Mata uang jatuh melampaui 110 terhadap dolar AS untuk pertama kalinya sejak invasi Ukraina, lapor media pemerintah Rusia.
Rubel Rusia telah jatuh ke level terendah dalam lebih dari 32 bulan di tengah risiko geopolitik akibat meningkatnya perang di Ukraina dan sanksi baru Amerika Serikat.
Mata uang tersebut turun melampaui 110 terhadap dolar AS pada hari Rabu untuk pertama kalinya sejak 16 Maret 2022, kantor berita negara Rusia RIA Novosti melaporkan.
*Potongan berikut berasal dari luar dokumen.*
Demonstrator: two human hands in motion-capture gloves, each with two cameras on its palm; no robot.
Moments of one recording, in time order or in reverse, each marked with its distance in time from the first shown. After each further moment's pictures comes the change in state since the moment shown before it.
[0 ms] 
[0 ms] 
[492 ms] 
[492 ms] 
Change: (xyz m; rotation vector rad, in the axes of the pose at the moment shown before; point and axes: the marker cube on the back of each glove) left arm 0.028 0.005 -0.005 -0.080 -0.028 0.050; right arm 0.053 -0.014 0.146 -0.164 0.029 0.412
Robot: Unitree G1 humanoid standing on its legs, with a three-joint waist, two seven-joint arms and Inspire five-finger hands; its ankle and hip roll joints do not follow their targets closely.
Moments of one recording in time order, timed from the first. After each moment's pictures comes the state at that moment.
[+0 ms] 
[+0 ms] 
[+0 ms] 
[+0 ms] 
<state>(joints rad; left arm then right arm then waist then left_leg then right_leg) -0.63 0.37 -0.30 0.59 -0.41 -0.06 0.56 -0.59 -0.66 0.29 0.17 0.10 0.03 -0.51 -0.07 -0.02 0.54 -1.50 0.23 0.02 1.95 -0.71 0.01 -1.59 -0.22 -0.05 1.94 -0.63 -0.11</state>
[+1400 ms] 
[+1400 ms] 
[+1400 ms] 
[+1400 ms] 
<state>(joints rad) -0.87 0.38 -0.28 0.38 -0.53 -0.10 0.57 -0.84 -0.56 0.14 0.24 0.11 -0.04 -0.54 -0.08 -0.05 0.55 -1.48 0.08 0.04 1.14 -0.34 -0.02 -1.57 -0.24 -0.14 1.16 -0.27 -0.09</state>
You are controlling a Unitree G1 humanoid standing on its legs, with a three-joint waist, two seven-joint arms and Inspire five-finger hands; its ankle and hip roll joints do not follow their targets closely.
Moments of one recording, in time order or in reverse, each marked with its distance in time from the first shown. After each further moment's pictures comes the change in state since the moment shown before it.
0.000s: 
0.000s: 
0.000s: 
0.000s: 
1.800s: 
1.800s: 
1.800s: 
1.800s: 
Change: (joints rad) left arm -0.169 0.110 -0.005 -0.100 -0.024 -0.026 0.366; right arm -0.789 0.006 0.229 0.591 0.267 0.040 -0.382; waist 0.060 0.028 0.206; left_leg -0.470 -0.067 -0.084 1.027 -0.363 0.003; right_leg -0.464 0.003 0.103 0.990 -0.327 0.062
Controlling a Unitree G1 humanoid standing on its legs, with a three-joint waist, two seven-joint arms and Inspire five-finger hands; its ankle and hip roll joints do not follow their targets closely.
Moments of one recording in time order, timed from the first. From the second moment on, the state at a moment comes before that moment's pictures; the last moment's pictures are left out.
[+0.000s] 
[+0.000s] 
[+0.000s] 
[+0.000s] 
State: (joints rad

Itu terjadi tiga minggu setelah Moskow melancarkan invasi besar-besaran ke Ukraina.
Menurut data London Stock Exchange Group, rubel juga menembus angka 15 terhadap yuan Tiongkok, yang juga merupakan level terendah sejak Maret 2022.
Jatuhnya mata uang Rusia diperparah dengan anjloknya pasar saham lebih dari 20 persen sepanjang tahun ini karena investor memindahkan tabungan mereka dari saham ke deposito.
Analis pialang BCS mengatakan kepada kantor berita Reuters bahwa “pasar sedang menunggu reaksi otoritas keuangan terhadap devaluasi rubel”, dan menambahkan bahwa pembelian valas “menyerupai kepanikan dalam lingkungan ketidakpastian”.
Analis Sofya Donets dari T-Bank mengatakan kepada Reuters bahwa langkah-langkah yang diambil pihak berwenang dapat mencakup “peningkatan penjualan mata uang asing oleh bank sentral melalui penyesuaian parameter operasi berdasarkan aturan anggaran dan kontrol modal tambahan”.
Analis memperkirakan nilai rubel bisa mencapai 115 hingga 129 terhadap dolar pada akhir tahun 2024.
Namun, pada hari Selasa, menteri keuangan Rusia menepis kekhawatiran atas penurunan nilai tukar rubel, dan mengatakan bahwa hal tersebut akan “sangat kondusif bagi ekspor”.
Meskipun melemahnya rubel akan membuat ekspor Rusia lebih murah, orang Rusia harus membayar lebih untuk barang-barang impor, sehingga kemungkinan akan meningkatkan inflasi yang sudah tinggi di negara tersebut.
Penurunan nilai tukar rubel diperburuk oleh sanksi baru terhadap sektor keuangan Rusia, yang mengganggu pembayaran perdagangan luar negeri, terutama minyak dan gas, sehingga menciptakan kekurangan fisik mata uang di pasar Rusia, kata para analis.
Sebagian besar bank besar Rusia berada di bawah sanksi AS dan tidak dapat melakukan transaksi bank dalam dolar, namun satu-satunya pilihan yang tersisa untuk memperdagangkan mata uang asing adalah dengan mengimpor uang tunai dalam jumlah besar dalam dolar.